The Law of Zoning and Planning, by Rathkopf, is a recent and exhaustive work on this subject. At page 56 thereof the author cites cases which hold that exemptions in ordinances favorable to the owner should be liberally construed. But the board may not magnify its powers in such manner as to repeal zoning ordinances by action taken under the guise of a variance. Ibid. p. 604. A variance or exception, when granted, must be in harmony with the spirit, intent and purpose of the *706 ordinance. Ibid. p. 670-1. Cases are cited from eleven states.

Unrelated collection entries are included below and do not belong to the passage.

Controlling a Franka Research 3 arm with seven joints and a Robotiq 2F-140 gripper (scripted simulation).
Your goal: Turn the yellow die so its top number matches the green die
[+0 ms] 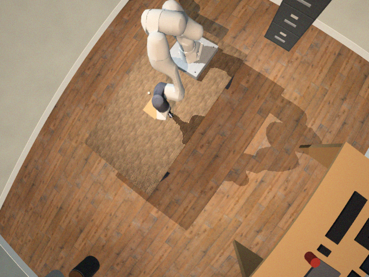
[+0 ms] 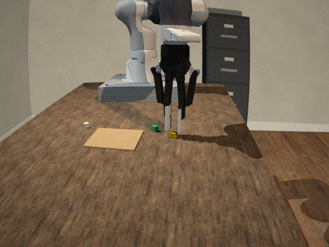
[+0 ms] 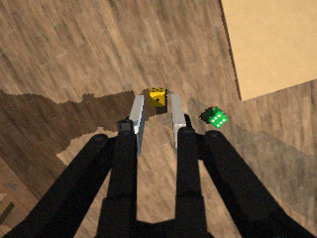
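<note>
My hand is 1 cm short of the yellow die and 5 cm above it. From my hand the other things lie so: white die (10 cm behind, 26 cm to the right, 5 cm below); tan mat (16 cm to the right, 5 cm below); green die (5 cm behind, 5 cm to the right, 5 cm below).
</note>
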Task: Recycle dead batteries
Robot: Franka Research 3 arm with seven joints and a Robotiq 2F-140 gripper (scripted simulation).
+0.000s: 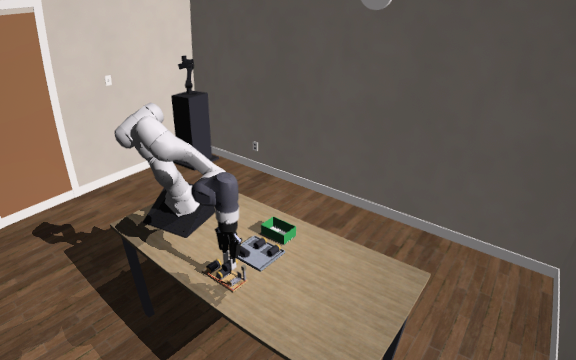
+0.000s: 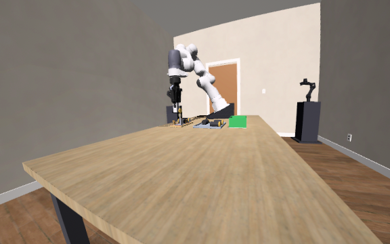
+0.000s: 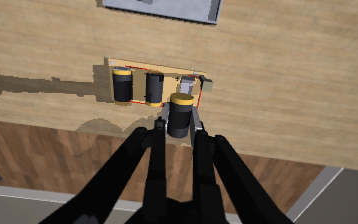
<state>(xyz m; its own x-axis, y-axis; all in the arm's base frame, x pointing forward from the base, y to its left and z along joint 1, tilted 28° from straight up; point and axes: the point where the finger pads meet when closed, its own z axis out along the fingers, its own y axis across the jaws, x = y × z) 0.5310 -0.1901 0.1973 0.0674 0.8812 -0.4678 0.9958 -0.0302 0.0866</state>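
The bulb is 40 mm ahead of my hand, 40 mm to the left of it and 50 mm below it. Also, from my hand: green recycling box 40 mm behind, 420 mm to the left, 120 mm below; grey tray 40 mm behind, 230 mm to the left, 130 mm below.
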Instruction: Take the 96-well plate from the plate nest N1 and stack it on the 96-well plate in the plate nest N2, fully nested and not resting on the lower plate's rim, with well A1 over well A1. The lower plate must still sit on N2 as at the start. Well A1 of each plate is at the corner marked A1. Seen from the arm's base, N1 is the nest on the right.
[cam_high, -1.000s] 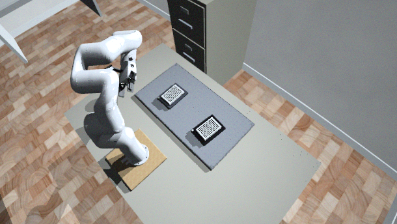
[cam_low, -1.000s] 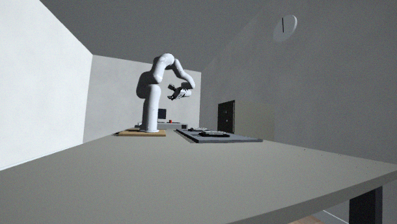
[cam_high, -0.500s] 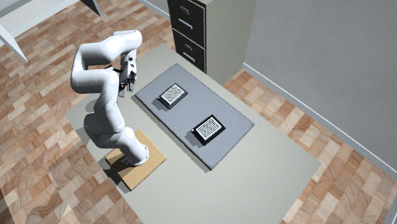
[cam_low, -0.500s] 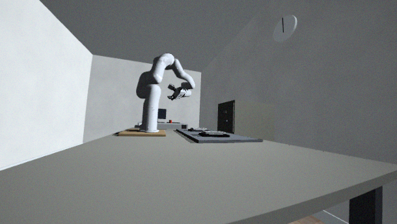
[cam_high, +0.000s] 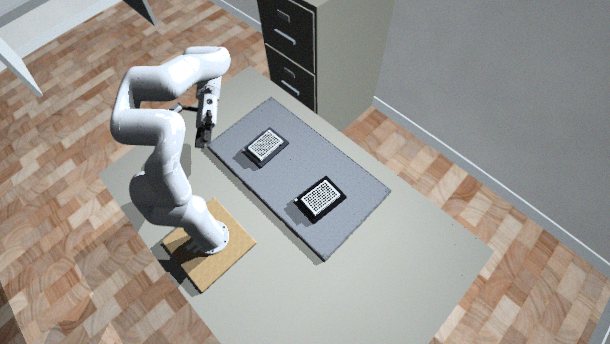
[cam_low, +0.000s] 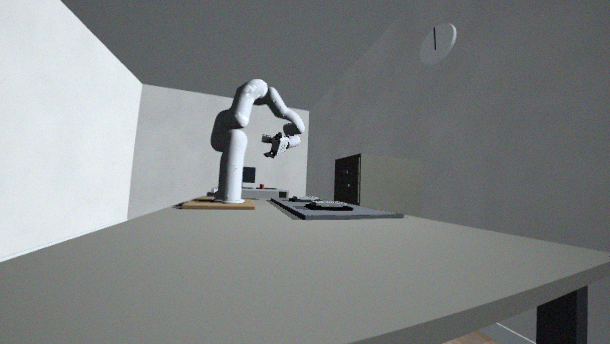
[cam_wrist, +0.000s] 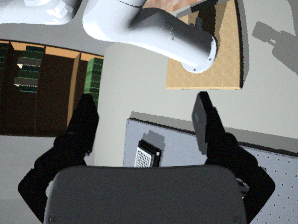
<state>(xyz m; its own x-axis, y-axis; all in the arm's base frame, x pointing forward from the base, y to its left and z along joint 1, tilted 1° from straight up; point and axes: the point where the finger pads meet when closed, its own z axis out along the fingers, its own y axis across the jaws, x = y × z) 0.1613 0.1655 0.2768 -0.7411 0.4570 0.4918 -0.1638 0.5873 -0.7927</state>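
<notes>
My gripper is now 310 mm to the left of the white 96-well plate, 260 mm above it and 240 mm short of it. Also, from my hand: black plate nest N1: 310 mm to the right, 280 mm below, 240 mm ahead; then black plate nest N2: 280 mm below, 220 mm ahead, 20 mm to the left.
</notes>
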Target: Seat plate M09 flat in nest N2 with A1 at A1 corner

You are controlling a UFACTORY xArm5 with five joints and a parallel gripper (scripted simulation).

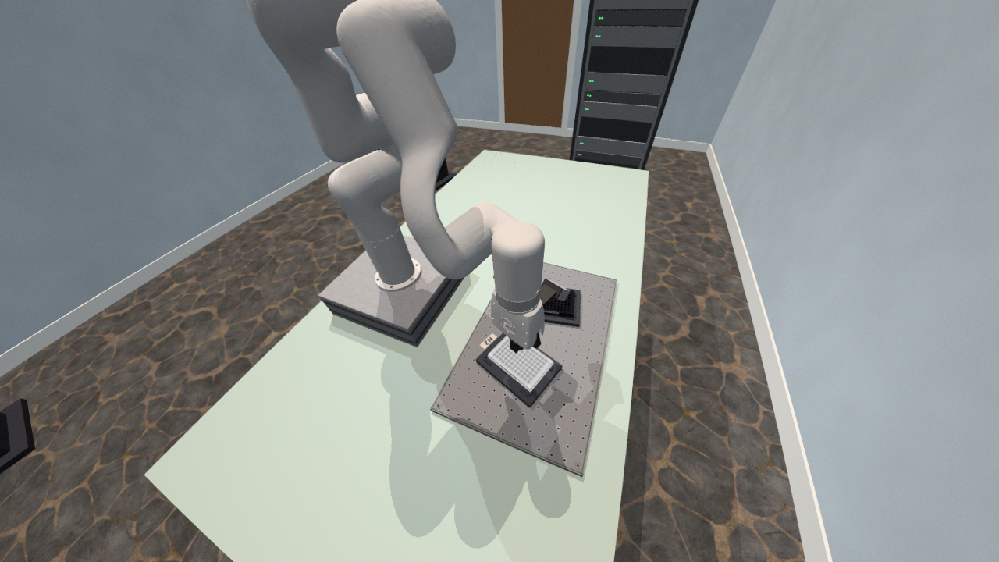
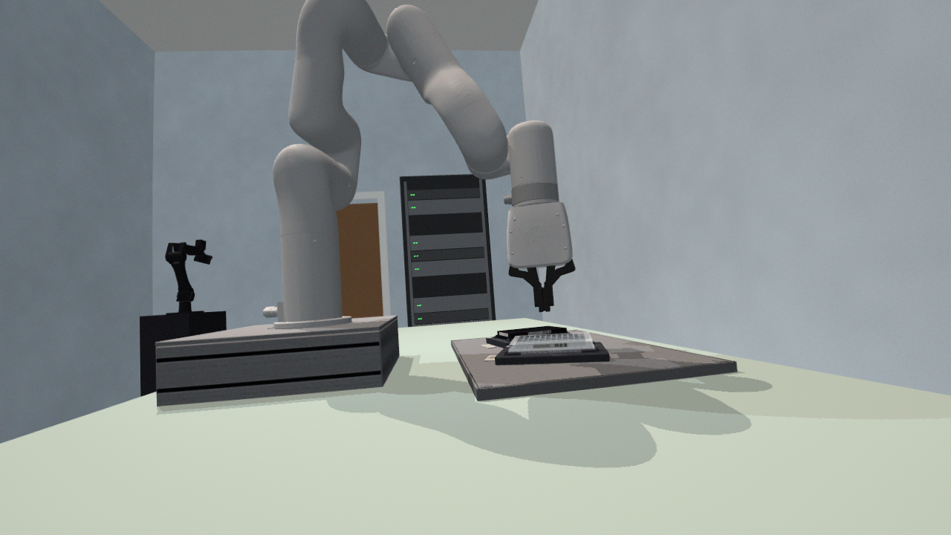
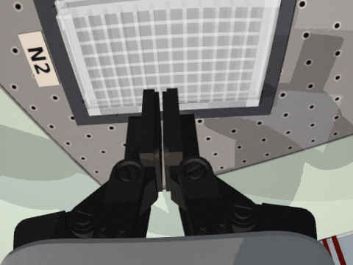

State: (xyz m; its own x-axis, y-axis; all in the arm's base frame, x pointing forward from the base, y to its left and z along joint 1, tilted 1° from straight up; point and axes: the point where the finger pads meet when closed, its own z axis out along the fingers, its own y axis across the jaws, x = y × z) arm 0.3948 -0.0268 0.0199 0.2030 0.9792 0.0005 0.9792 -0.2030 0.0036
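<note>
My hand is 7 cm above the 96-well plate M09 and 1 cm short of it. From my hand the other things lie so: N2 label: 9 cm below, 9 cm behind, 1 cm to the left; then A1 corner mark: 8 cm below, 6 cm to the left, 6 cm behind; then black plate nest N2: 9 cm below.
</note>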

Perhaps it would have been an act of wisdom on the part of the governing authorities, at the time of the adoption of the zoning ordinance, to have made provision for an increase in floor space of this kind of building, as the increase in business justified. But there is no such provision in the ordinance. The floor space of the storehouse is 252 sq. feet. The area of the proposed storeroom is 308 sq. feet, and that of the proposed shed to be enclosed amounts to 112 sq. feet. In other words, the two additions aggregate 420 sq. feet — approximately 1.7 times as large as the present building. Manifestly, the erection of such additions would be violative of the provisions of the ordinance.

In the case of Jones v. City of Hattiesburg, 207 Miss. 491, 42 So.2d 717, relied on by the appellants, it appeared that the railroad company had been using its right of way for commercial purposes, running trains thereover for 50 years, when the zoning ordinance was adopted. Such use could continue under the ordinance. The opinion pointed out that construction and maintenance of the warehouse on the right of way for the reception of freight moving over the railroad, as proposed by the appellants there, lessees of the railroad company, was a reasonable use and no more objectionable than the operations prior to the adoption of the ordinance. Consequently the action of the city authorities in denying the right to construct the warehouse was denominated an unreasonable and arbitrary interpretation of the ordinance. The facts in that case are quite different from the facts in the present case. Besides, the railroad company had been using all of its property for commercial purposes. Cannon's storehouse was only 18 by 14 feet. Even though, for instance, he might stack cases of empty bottles on the outside, or permit patrons to park their cars on the balance of his lot, or make other similar use thereof, *707 still such use would not justify the enlargement of his building. If so, then it would be proper, if his lot was in fact 200 feet square, to permit him to enlarge this small building so that it would cover the entire lot. Such a construction would, in many instances, nullify the benefits of zoning ordinances.

(Hn 3) Rathkopf's work, supra, shows the rule to be that any property owner or person having an interest in property which is or may be affected by a permit or variance illegally issued or denied is an aggrieved party, and may apply to the court for relief. Ibid. p. 622. The author cites many cases to sustain this principle. Consequently it is clear that the objectors were proper parties to the proceeding.

(Hn 4) While the court erred in hearing oral testimony, the record from the Mayor and Board of Aldermen of the City showed that, on its face, the granting of the permit was violative of the zoning ordinance. Hence the court reached the right result in declaring the permit void and in ordering its denial. Consequently the case must be, and is, affirmed.

Affirmed.

McGehee, C.J., and Hall, Holmes and Ethridge, JJ., concur.